(1.) THE respondent as plaintiff filed T.S.No.566 of 1996 for partition in the Court of the learned Civil Judge (SD), 1st Court, Cuttack. Notice of the said suit was duly served on the present appellant who was the defendant. He did not appear nor did contest the suit and consequently he was set ex parte. Ultimately the suit was decreed ex parte on 22.9.1999. In the year 2003 a petition was filed by the appellant under Order 9, Rule 13 CPC, registered as CMA No.439 of 2003, with a prayer to set aside the ex parte decree and restore the suit to file. According to the appellant he had no knowledge about the ex parte decree and only after receiving notice to appear in the final decree proceeding he came to know that ex parte judgment had been passed and filed the aforesaid petition for setting aside the ex parte decree. He further averred that after receiving summons in the suit he had met the plaintiff -respondent who assured him that the matter would be , settled amicably out of Court. In view of such assurance of the plaintiff -respondent he did not take any steps in the suit but then the plaintiff -respondent did not keep her words and proceeded with the suit in a camouflage way obtained the ex parte decree. He has further averred with regard to wrong advice of his counsel In short, according to defendant -appellant, his non -appearance in the suit was not intentional or deliberate but due to sufficient cause.
(2.) THE averments of the appellant are strongly resisted by the plaintiff -respondent mainly on the ground that the CMA was grossly barred by time and that the defendant -appellant being well aware of the suit, having received summons, deliberately allowed the suit to proceed ex parte with an avowed oblique motive of harassing her. The plea of the defendant -appellant that he had met her and both of them had agreed for an amicable settlement of the dispute out of Court was stoutly denied.

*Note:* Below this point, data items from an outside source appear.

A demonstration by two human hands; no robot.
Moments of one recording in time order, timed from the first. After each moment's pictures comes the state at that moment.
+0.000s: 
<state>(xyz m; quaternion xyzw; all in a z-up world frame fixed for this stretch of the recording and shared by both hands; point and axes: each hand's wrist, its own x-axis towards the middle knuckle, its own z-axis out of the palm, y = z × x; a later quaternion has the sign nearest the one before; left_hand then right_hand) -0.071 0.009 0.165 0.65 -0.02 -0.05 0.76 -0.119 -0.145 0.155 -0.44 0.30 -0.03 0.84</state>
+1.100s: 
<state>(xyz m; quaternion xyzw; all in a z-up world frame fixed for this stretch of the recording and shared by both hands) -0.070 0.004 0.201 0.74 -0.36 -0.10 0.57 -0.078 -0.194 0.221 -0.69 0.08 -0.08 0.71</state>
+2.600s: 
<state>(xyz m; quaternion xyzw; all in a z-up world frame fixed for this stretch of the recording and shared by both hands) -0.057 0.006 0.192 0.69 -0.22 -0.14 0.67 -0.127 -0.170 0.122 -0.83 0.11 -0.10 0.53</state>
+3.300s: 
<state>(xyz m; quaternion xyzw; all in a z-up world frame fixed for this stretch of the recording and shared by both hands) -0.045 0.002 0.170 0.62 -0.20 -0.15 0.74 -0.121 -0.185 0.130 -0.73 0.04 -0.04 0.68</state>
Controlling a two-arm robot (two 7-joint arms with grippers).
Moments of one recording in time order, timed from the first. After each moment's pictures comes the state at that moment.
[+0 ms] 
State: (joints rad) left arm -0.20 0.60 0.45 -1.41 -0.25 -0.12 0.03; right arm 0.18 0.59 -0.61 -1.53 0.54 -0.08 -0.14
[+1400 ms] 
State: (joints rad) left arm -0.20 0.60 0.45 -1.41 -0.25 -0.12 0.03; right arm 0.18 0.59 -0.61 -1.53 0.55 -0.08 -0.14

(3.) ADMITTEDLY the suit was filed in the year 1996. Summons had been duly served on the defendant -appellant, but as he did not appear in Court he was set ex parte. The suit was posted, to 12.10.1998 for ex parte hearing. Thereafter the suit was adjourned to several dates and finally on 7.9.1999 ex parte hearing was taken up and the suit was decreed ex parte on 22.9.1999. The aforesaid CMA was filed with a prayer to set aside the ex parte decree after a lapse of four years, i.e. in the year 2003. The explanation for the delay in filing the CMA was that the defendant -appellant had no knowledge about the ex parte decree and only after receiving summons in the final decree proceeding he came to know about that and thereafter he filed the CMA. In his evidence before the Court below the defendant -appellant admitted that he had received summons in the suit but did not appear in Court as the plaintiff told him to amicably settle the matter out of Court. No specific date on which such assurance was given by the plaintiff is forthcoming. No other witness has been examined to substantiate such plea. The trial Court after discussing the entire facts and circumstances and the evidence in extenso arrived at the conclusion that there was no reason much less any sufficient reason much less any sufficient reason which prevented the defendant -appellant from contesting the suit. This finding of the Court below is assailed by the learned counsel for the appellant on the ground that the defendant -appellant all along believed in the assurance of the plaintiff -respondent that the dispute would be decided amicably among them out of Court for which he neither appeared in Court nor did take any steps.